(Dataset items)
=-=-=-=-=

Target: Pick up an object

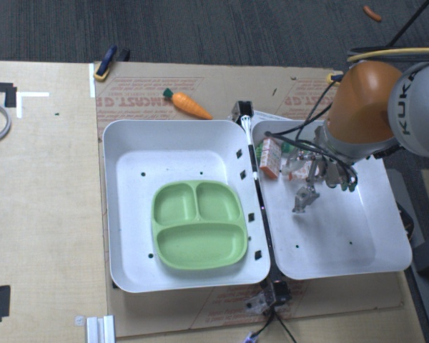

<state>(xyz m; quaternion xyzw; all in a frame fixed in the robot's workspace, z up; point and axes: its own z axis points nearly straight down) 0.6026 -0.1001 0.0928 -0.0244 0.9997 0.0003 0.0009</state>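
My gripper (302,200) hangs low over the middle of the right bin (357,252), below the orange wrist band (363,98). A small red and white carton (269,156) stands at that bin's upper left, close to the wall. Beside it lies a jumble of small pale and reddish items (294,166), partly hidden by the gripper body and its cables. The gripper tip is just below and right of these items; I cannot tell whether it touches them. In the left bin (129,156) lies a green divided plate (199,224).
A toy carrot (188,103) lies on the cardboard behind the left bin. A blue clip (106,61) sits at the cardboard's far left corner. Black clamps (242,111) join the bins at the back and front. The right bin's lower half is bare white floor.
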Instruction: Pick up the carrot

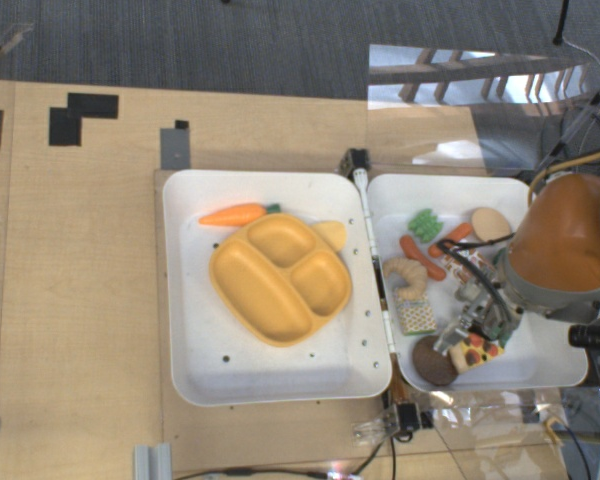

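Carrot (233, 214) lying flat in left bin (185, 368), touching yellow plate (280, 278) at far edge. Claw (467, 326) low over right bin (550, 373) clutter, well apart from carrot; grip state can't tell, nothing visibly held.

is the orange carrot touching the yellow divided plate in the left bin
Cannot tell. In the camera view the orange carrot lies right along the yellow divided plate's upper-left rim, with no plain gap or contact.

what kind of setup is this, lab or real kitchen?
Most likely a robotics lab bench, not a kitchen: two white bins butted together on a wooden bench, toy food such as a carrot beside a yellow divided plate, loose cables along the front edge, and tripod legs on grey carpet.
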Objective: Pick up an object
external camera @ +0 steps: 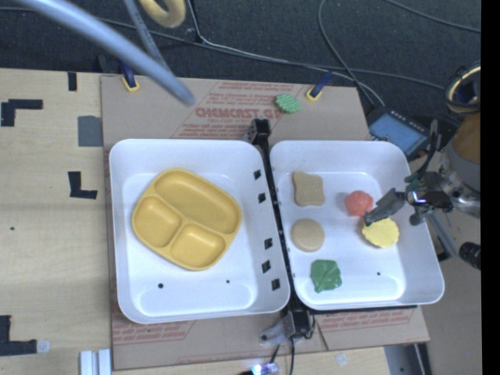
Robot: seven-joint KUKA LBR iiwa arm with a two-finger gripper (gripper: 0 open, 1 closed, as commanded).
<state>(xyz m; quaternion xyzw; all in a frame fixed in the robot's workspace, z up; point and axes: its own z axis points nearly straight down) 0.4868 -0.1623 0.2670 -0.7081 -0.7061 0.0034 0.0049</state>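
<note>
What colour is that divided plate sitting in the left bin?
Yellow. The divided plate shows best in the camera view from above.

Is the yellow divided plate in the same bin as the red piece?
No, the yellow divided plate lies in the left bin, the red piece in the right bin.

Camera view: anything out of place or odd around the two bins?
One small green piece lies outside both bins, on the cardboard behind the right bin. The other pieces sit inside that bin, and the yellow tray lies flat, turned at a slant.
</note>
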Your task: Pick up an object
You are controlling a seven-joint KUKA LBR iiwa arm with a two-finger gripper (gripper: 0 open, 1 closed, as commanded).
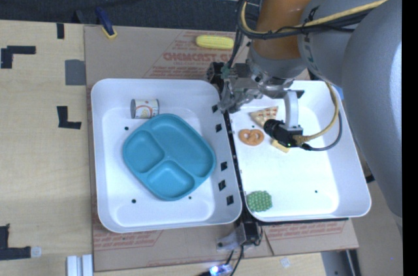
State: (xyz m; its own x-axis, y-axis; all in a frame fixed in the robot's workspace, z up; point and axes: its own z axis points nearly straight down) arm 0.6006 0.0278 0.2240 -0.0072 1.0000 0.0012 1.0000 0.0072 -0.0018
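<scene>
arm (366, 72) over right bin (326, 196) | end effector (230, 98) state unclear | bench: 2 white bins on cardboard (170, 59)

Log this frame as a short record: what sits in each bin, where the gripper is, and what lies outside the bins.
left bin: blue plastic three-compartment tray; small cylindrical can lying on its side, beside the tray's far corner
right bin: brown pretzel, tan triangular cracker, green bumpy ball at near edge
gripper: over the divide between the bins, far end; nothing seen held
outside bins: yellow banana on cardboard
</scene>
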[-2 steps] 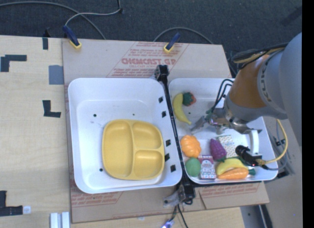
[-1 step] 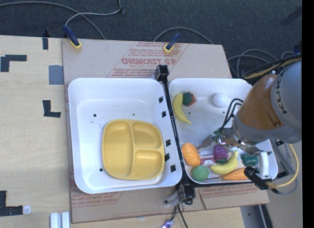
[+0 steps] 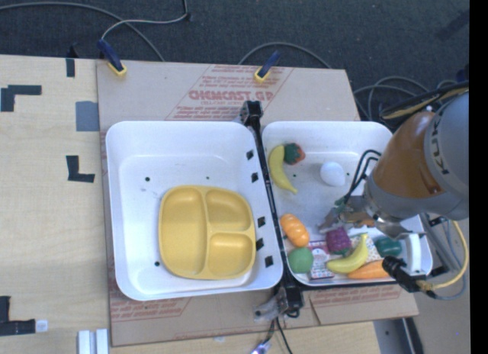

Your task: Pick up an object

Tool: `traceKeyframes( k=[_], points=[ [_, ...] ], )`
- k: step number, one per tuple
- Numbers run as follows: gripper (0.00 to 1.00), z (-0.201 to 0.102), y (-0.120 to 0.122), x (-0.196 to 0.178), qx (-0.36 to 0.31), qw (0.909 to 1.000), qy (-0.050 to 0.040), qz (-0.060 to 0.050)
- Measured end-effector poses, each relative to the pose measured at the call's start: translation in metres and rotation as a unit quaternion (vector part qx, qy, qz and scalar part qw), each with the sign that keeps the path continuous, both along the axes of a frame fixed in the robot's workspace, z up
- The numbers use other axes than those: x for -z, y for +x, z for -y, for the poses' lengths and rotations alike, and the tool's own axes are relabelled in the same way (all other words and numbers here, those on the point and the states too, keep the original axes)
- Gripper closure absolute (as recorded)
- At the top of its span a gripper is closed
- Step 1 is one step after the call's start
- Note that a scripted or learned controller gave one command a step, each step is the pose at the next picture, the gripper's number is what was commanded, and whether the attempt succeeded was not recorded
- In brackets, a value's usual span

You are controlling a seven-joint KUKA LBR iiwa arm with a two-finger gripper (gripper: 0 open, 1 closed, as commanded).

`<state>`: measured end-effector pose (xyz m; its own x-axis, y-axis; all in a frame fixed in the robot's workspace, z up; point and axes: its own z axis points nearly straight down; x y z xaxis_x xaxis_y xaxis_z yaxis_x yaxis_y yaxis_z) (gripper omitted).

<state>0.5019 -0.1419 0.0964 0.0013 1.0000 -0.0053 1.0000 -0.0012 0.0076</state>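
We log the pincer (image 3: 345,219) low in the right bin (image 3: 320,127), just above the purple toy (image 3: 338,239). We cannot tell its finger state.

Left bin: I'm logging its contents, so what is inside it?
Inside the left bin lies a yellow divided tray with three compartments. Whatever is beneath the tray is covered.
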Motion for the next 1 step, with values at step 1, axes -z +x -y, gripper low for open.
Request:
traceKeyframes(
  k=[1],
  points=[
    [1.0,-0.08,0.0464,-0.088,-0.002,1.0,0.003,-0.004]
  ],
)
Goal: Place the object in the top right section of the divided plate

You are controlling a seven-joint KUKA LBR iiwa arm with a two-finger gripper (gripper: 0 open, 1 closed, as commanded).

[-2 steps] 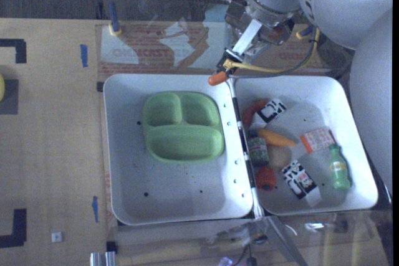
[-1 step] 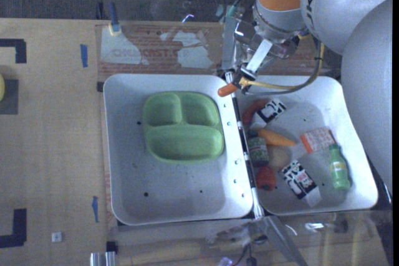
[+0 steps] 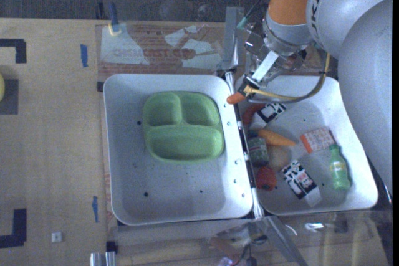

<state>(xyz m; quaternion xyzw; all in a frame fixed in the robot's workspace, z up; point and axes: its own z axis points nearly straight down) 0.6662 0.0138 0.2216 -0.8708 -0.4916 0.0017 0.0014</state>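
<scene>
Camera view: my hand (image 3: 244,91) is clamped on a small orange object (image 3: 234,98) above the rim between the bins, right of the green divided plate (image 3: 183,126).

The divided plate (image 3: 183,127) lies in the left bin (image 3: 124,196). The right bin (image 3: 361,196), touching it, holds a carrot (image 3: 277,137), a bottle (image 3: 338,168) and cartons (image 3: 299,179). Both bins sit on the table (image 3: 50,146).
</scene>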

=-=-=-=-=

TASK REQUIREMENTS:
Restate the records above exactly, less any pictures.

REPLY TO THE EXERCISE:
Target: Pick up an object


<state>(xyz m; quaternion xyzw; all in a frame fixed in the robot's workspace, z up; point and axes: its own z axis points nearly straight down) 0.6026 -0.1001 0.0928 -0.0244 0.9997 0.0003 0.0009</state>
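My gripper (302,200) hangs low over the middle of the right bin (357,252), below the orange wrist band (363,98). A small red and white carton (269,156) stands at that bin's upper left, close to the wall. Beside it lies a jumble of small pale and reddish items (294,166), partly hidden by the gripper body and its cables. The gripper tip is just below and right of these items; I cannot tell whether it touches them. In the left bin (129,156) lies a green divided plate (199,224).
A toy carrot (188,103) lies on the cardboard behind the left bin. A blue clip (106,61) sits at the cardboard's far left corner. Black clamps (242,111) join the bins at the back and front. The right bin's lower half is bare white floor.
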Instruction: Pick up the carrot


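Carrot (233, 214) lying flat in left bin (185, 368), touching yellow plate (280, 278) at far edge. Claw (467, 326) low over right bin (550, 373) clutter, well apart from carrot; grip state can't tell, nothing visibly held.

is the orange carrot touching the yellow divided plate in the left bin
Cannot tell. In the camera view the orange carrot lies right along the yellow divided plate's upper-left rim, with no plain gap or contact.

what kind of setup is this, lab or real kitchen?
Most likely a robotics lab bench, not a kitchen: two white bins butted together on a wooden bench, toy food such as a carrot beside a yellow divided plate, loose cables along the front edge, and tripod legs on grey carpet.
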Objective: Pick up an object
external camera @ +0 steps: 
Robot: seven-joint KUKA LBR iiwa arm with a two-finger gripper (gripper: 0 open, 1 closed, as commanded).
<state>(xyz m; quaternion xyzw; all in a frame fixed in the robot's workspace, z up; point and axes: its own z axis points nearly straight down) 0.4868 -0.1623 0.2670 -0.7081 -0.7061 0.0034 0.0049</state>
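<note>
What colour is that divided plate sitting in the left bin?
Yellow. The divided plate shows best in the camera view from above.

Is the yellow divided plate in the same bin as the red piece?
No, the yellow divided plate lies in the left bin, the red piece in the right bin.

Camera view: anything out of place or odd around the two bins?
One small green piece lies outside both bins, on the cardboard behind the right bin. The other pieces sit inside that bin, and the yellow tray lies flat, turned at a slant.
</note>
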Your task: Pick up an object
You are controlling a seven-joint KUKA LBR iiwa arm with a two-finger gripper (gripper: 0 open, 1 closed, as commanded).
State: (xyz m; its own x-axis, y-axis; all in a frame fixed in the robot's workspace, z up; point and axes: its own z axis points nearly straight down) arm 0.6006 0.0278 0.2240 -0.0072 1.0000 0.0012 1.0000 0.0072 -0.0018
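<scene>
arm (366, 72) over right bin (326, 196) | end effector (230, 98) state unclear | bench: 2 white bins on cardboard (170, 59)

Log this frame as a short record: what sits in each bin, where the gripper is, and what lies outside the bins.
left bin: blue plastic three-compartment tray; small cylindrical can lying on its side, beside the tray's far corner
right bin: brown pretzel, tan triangular cracker, green bumpy ball at near edge
gripper: over the divide between the bins, far end; nothing seen held
outside bins: yellow banana on cardboard
</scene>
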[-2 steps] 
[-1 step] 
[+0 steps] 

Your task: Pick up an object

Tool: `traceKeyframes( k=[_], points=[ [_, ...] ], )`
- k: step number, one per tuple
- Numbers run as follows: gripper (0.00 to 1.00), z (-0.201 to 0.102), y (-0.120 to 0.122), x (-0.196 to 0.178), qx (-0.36 to 0.31), qw (0.909 to 1.000), qy (-0.050 to 0.040), qz (-0.060 to 0.050)
- Measured end-effector poses, each relative to the pose measured at the call's start: translation in metres and rotation as a unit quaternion (vector part qx, qy, qz and scalar part qw), each with the sign that keeps the path continuous, both along the axes of a frame fixed in the robot's workspace, z up
- The numbers use other axes than those: x for -z, y for +x, z for -y, for the poses' lengths and rotations alike, and the tool's own axes are relabelled in the same way (all other words and numbers here, those on the point and the states too, keep the original axes)
- Gripper closure absolute (as recorded)
- At the top of its span a gripper is closed
- Step 1 is one step after the call's start
- Note that a scripted or learned controller gave one command a step, each step is the pose at the next picture, the gripper's number is what was commanded, and whether the attempt succeeded was not recorded
- In brackets, a value's usual span

You are controlling a seven-joint KUKA LBR iiwa arm with a two-finger gripper (gripper: 0 open, 1 closed, as commanded).

`<state>`: measured end-effector pose (xyz m; its own x-axis, y-axis; all in a frame fixed in the robot's workspace, z up; point and axes: its own z axis points nearly straight down; x y z xaxis_x xaxis_y xaxis_z yaxis_x yaxis_y yaxis_z) (gripper omitted).

<state>0.5019 -0.1419 0.0964 0.0013 1.0000 -0.0053 1.0000 -0.0012 0.0076</state>
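We log the pincer (image 3: 345,219) low in the right bin (image 3: 320,127), just above the purple toy (image 3: 338,239). We cannot tell its finger state.

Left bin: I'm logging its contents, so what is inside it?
Inside the left bin lies a yellow divided tray with three compartments. Whatever is beneath the tray is covered.
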Motion for the next 1 step, with values at step 1, axes -z +x -y, gripper low for open.
Request:
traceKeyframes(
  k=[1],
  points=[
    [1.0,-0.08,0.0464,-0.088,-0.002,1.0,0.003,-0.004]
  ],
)
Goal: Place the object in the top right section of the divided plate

You are controlling a seven-joint KUKA LBR iiwa arm with a two-finger gripper (gripper: 0 open, 1 closed, as commanded).

[-2 steps] 
[-1 step] 
[+0 steps] 

<state>(xyz m; quaternion xyzw; all in a frame fixed in the robot's workspace, z up; point and axes: its own z axis points nearly straight down) 0.6662 0.0138 0.2216 -0.8708 -0.4916 0.0017 0.0014</state>
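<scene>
Camera view: my hand (image 3: 244,91) is clamped on a small orange object (image 3: 234,98) above the rim between the bins, right of the green divided plate (image 3: 183,126).

The divided plate (image 3: 183,127) lies in the left bin (image 3: 124,196). The right bin (image 3: 361,196), touching it, holds a carrot (image 3: 277,137), a bottle (image 3: 338,168) and cartons (image 3: 299,179). Both bins sit on the table (image 3: 50,146).
</scene>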

That is the complete answer to the exercise.